Evet, hızlı geçen bir sezonun ardından yine yılın o zamanına geldik. Draft dönemi kimileri için yeni sezon öncesindeki büyük boşluktan önce kendilerini oyalamak için son futbol bağlantılı meşgaleyken kimileri için bundan çok daha fazlası. NFL’deki 32 takım ve benim gibi kolej futbolu bağımlıları ikinci grupta yer alıyor. İkinci grubu bir kez daha bölecek olursak bu benim gibiler için bir hobiyken 32 takım yöneticileri için ölüm kalım meselesi. Draft gecesine kadar geçen süreçte yapılan çalışmalar ve üç gün boyunca buna bağlı verilen kararlar hanedanları inşa edip yıkarken, şampiyonlukları belirleyebiliyor. Neredeyse her draft sınıfı çok büyük oyuncular, geleceğin hall of famer isimlerini çıkartıyor olsa da dürüst olmak gerekirse insanlar geriye dönüp baktıklarında draft’ları quarterback sınıflarıyla hatırlıyorlar. 2017 draft’ı bir quarterback’in ilk sırada seçilmediği son 10 yıldaki ender draft’lardan biri olsa da o sınıf Myles Garrett’tan ziyade Patrick Mahomes, Deshaun Watson ve hatta Mitch Trubisky ile hatırlanıyor. Aynı şekilde bir sonraki yıl gelen 2018 sınıfı… Sahi ne büyük heyecan yaratmıştı o yılın quarternack’leri değil mi? Baker Mayfield, Sam Darnold, Josh Allen, Lamar Jackson, Josh Rosen… Bu sene de o yıla benzer heyecan yaratan bir quarterback sınıfıyla karşı karşıyayız ancak o yıl olduğu gibi ilk turda beş quarterback’in birden seçilmesi beklenmiyor. Ancak günün sonunda çok daha başarılı olmuş bir quarterback sınıfı olmaları çok mümkün. Öyleyse gelin takımların geleceklerini ipotek edip tüm umutlarını bağlayacağı 2024 quarterback sınıfına bir göz atalım.

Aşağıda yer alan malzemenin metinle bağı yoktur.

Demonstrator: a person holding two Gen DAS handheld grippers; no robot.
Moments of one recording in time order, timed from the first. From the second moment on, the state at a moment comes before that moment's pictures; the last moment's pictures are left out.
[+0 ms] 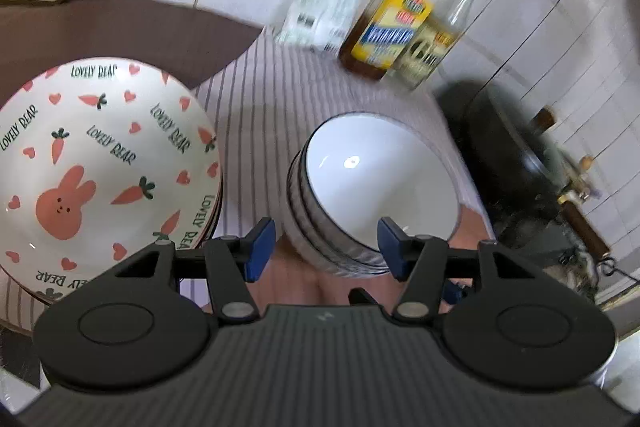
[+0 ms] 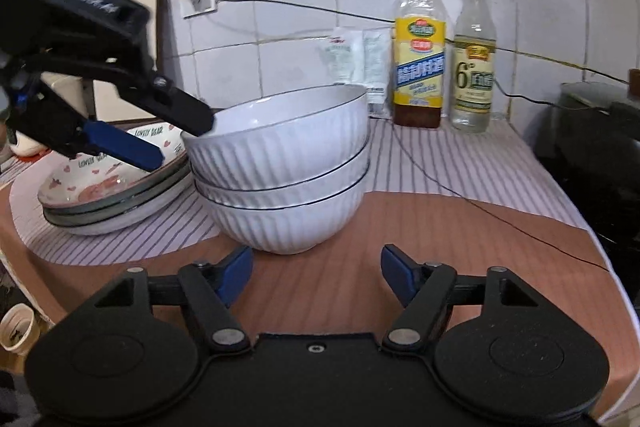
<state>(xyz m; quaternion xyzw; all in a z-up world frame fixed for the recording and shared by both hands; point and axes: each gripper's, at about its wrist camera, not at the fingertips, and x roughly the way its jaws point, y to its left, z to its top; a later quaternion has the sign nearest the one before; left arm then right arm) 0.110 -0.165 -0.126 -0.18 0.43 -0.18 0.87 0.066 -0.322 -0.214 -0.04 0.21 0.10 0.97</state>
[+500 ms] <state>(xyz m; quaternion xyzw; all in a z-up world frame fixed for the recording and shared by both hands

Caleb Williams, USC Trojans
Genel Bakış: Şimdiye kadar herkesin bu ismi duymuş olması gerekiyor keza Williams, uzun bir süredir kolej futbolunun en yetenekli oyuncu olarak görülüyor ve bu yıl hiç sahaya çıkmamış olsaydı bile ilk sıradaki draft hissesinden bir şey kaybetmeyecek statüye ulaşmıştı. Kariyerine Oklahoma’da bir başka büyük potansiyel Spencer Rattler’ın arkasında başlayan Williams, henüz freshman yılındayken Rattler’ın tökezlediği ilk anda Red River derbisinde formayı kaparak bir daha arkasına bakmadı. Devam eden sezon öncesi Lincoln Riley’nin USC’ye geçmesiyle birlikte koçunu takip eden Caleb Williams, buradaki ilk sezonunda Heisman kupasını kazanarak NCAA’in artık bir numaralı oyuncusu olacaktı. USC’deki son sezonu hem bireysel hem de takım başarısı olarak beklentinin altında kalmış olsa da daha önce de dediğim gibi bunun Williams’ın değerine pek bir olumsuz yansıması olmadı.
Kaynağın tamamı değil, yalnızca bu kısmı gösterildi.